3.3 Simple Linear Regression
Notice in our scatter plot above that weight
and age
seem to (mostly) fall along an upward-sloping line. Another way we can describe the association between two continuous variables is to find the best line that passes as close as possible to the data. Recall that the equation for a line is \(Y = a + bX\). We call \(a\) the intercept term, and we call \(b\) the slope term (associated with variable \(X\)).
Suppose we again consider weight
the response variable and age
the explanatory variable. It is easy to ask R for the line that fits the data best, using the ~
operator and the lm()
function.
lm(weight ~ age)
##
## Call:
## lm(formula = weight ~ age)
##
## Coefficients:
## (Intercept) age
## 16.7343 0.8462
Then we see that the intercept is 16.7342561 and the slope (associated with age
) is 0.8461698.
3.3.1 Plotting the Regression Line
We can add the linear regression line to the scatter plot we made previously. This can be done with the abline
function, which conveniently knows what to do with the output of the lm()
function.
reg <- lm(weight ~ age)
plot(weight ~ age,
main = "Pup Weight vs. Age", xlab = "Age", ylab = "Weight",
pch = 16, col = rgb(0,0,1,0.6))
abline(reg, col = "red")
3.3.2 Reverse Regression
You can try reversing the roles of weight
and age
and repeating the above steps to see what results you get. Specifically, weight
is now \(X\) instead of \(Y\), and age
is now \(Y\) instead of \(X\). This is called reverse regression.

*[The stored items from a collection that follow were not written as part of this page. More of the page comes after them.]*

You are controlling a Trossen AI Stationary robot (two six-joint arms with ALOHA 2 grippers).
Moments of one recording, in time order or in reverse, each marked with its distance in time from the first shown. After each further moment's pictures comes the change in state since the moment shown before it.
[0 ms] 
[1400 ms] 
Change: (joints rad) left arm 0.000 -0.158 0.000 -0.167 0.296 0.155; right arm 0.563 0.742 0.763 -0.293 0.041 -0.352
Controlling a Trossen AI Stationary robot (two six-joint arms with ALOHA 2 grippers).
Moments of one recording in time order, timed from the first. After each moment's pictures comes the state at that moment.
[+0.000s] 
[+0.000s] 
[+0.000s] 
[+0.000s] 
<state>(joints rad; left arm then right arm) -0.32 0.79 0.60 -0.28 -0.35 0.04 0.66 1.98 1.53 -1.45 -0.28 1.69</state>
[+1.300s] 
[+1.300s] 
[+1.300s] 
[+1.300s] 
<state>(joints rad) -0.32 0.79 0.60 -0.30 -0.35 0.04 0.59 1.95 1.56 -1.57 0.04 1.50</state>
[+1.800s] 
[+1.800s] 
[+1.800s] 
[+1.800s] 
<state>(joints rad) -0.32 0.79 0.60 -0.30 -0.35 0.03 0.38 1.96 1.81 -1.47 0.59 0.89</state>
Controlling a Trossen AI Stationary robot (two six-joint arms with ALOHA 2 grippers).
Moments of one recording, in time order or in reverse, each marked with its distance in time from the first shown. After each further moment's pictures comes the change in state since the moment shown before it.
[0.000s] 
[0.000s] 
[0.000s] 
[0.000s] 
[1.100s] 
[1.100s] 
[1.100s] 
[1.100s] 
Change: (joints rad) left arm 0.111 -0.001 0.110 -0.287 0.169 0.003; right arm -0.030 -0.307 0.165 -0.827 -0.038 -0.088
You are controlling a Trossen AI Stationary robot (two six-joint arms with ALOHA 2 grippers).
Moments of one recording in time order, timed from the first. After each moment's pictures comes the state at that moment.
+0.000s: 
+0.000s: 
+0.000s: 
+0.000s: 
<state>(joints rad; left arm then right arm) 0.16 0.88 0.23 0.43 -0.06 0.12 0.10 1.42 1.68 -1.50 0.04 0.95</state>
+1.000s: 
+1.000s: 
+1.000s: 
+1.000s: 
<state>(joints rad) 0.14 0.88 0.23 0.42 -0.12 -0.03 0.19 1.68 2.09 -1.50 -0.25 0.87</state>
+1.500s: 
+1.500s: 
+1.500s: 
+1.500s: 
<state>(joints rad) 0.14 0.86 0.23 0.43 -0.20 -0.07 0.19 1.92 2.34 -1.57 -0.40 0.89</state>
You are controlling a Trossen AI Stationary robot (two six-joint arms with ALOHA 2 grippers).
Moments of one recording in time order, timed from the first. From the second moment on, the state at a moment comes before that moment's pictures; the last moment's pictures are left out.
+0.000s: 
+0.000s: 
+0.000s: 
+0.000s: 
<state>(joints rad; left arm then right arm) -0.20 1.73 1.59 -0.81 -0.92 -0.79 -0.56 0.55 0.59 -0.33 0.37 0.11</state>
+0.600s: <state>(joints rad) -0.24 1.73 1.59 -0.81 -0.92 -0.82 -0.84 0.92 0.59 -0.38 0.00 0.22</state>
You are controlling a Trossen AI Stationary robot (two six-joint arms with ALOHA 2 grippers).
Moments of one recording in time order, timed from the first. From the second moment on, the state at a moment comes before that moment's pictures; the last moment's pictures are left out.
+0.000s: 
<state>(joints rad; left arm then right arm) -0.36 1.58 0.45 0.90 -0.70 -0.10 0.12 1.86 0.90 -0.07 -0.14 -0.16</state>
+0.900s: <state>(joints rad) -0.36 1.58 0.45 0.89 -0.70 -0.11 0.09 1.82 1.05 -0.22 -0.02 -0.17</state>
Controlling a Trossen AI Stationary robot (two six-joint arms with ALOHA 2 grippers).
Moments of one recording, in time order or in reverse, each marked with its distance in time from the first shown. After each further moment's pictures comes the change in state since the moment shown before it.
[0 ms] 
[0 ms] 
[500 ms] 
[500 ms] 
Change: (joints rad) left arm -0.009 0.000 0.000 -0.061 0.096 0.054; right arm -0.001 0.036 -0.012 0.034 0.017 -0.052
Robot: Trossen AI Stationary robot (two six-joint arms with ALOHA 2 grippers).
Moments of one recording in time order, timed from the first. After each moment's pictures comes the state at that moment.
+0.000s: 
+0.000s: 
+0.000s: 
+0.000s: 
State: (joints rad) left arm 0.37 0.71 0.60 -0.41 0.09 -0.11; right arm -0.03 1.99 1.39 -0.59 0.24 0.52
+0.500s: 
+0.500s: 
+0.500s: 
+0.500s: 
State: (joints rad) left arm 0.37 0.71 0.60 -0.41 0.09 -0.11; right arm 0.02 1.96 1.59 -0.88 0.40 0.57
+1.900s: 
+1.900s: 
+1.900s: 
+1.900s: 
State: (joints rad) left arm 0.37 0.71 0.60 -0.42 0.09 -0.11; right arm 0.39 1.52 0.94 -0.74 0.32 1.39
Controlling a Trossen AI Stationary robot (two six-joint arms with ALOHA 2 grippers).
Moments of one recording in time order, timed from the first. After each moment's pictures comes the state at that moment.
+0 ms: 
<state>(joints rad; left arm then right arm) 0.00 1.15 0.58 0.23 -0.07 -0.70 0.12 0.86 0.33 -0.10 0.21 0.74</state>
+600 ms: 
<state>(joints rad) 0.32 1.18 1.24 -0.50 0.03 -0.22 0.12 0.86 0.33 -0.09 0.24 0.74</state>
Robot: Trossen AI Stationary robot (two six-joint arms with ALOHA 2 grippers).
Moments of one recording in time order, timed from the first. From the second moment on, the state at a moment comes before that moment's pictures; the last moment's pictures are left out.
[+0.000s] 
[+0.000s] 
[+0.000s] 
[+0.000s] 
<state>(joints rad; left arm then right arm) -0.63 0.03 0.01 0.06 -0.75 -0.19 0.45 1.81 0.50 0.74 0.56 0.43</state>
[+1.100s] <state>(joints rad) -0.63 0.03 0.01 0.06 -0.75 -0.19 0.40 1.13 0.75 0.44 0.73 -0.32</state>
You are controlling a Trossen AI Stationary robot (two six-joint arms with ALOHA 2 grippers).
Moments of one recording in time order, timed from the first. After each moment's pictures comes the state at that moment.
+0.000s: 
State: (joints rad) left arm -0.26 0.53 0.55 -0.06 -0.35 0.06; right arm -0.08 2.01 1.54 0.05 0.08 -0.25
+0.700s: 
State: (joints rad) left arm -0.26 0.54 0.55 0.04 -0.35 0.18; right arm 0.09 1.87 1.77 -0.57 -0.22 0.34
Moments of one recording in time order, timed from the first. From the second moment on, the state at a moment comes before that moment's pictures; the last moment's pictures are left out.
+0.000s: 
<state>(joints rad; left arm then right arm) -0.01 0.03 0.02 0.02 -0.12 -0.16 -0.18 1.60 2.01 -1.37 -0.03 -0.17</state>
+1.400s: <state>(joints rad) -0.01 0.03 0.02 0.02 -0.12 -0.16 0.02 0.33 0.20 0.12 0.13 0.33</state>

revreg <- lm(age ~ weight)
plot(age ~ weight,
main = "Pup Age vs. Weight", xlab = "Weight", ylab = "Age",
pch = 16, col = rgb(0,0,1,0.6))
abline(revreg, col = "red")
If we wish to plot both kinds of regression line on the same plot, we need to do a little bit of algebra. If we have two lines \(Y = a_y + b_y X\) and \(X = a_x + b_x Y\), and we want to plot them both at the same time, we need to solve both equations for \(Y\). The first is already done, and the second solves to \[ Y = -\frac{a_x}{b_x} + \frac{1}{b_x} X. \]
If we want to do this with code, we need a couple of additional tools. We can get the regression coefficients from the output of lm()
by accessing the coefficients
variable inside it. Like so,
revreg$coefficients
## (Intercept) weight
## -12.3781729 0.9751875
ax <- revreg$coefficients[1]
bx <- revreg$coefficients[2]
We can calculate the reversed intercept and slope using the above formula.
axy = -ax / bx
bxy = 1 / bx
The second tool is that we can plot any line we like by supplying abline
with an intercept and slope.
plot(weight ~ age,
main = "Pup Weight vs. Age", xlab = "Age", ylab = "Weight",
pch = 16, col = rgb(0,0,1,0.6))
abline(reg, col = "red")
abline(a = axy, b = bxy, col = "black")
legend("bottomright", legend = c("weight on age", "age on weight"),
lty = 1, col = c("red", "black"))
Notice that the lines are close, but not perfectly coincident. This is because minimizing the squared residuals of weight
versus age
results in a different line than minimizing the squared residuals of age
versus weight
.
Exercises
- Make boxplots of:
- Age by ClutchID,
- Length by ClutchID
- Think about why \(a_y\) and \(b_y\) are different for the regression of \(Y\) on \(X\) versus the (algebraicly reversed) \(a_{rev} = -\frac{a_x}{b_x}\) and \(b_{rev} = \frac{1}{b_x}\) for the reverse regression of \(X\) on \(Y\). When do you think they would be equal?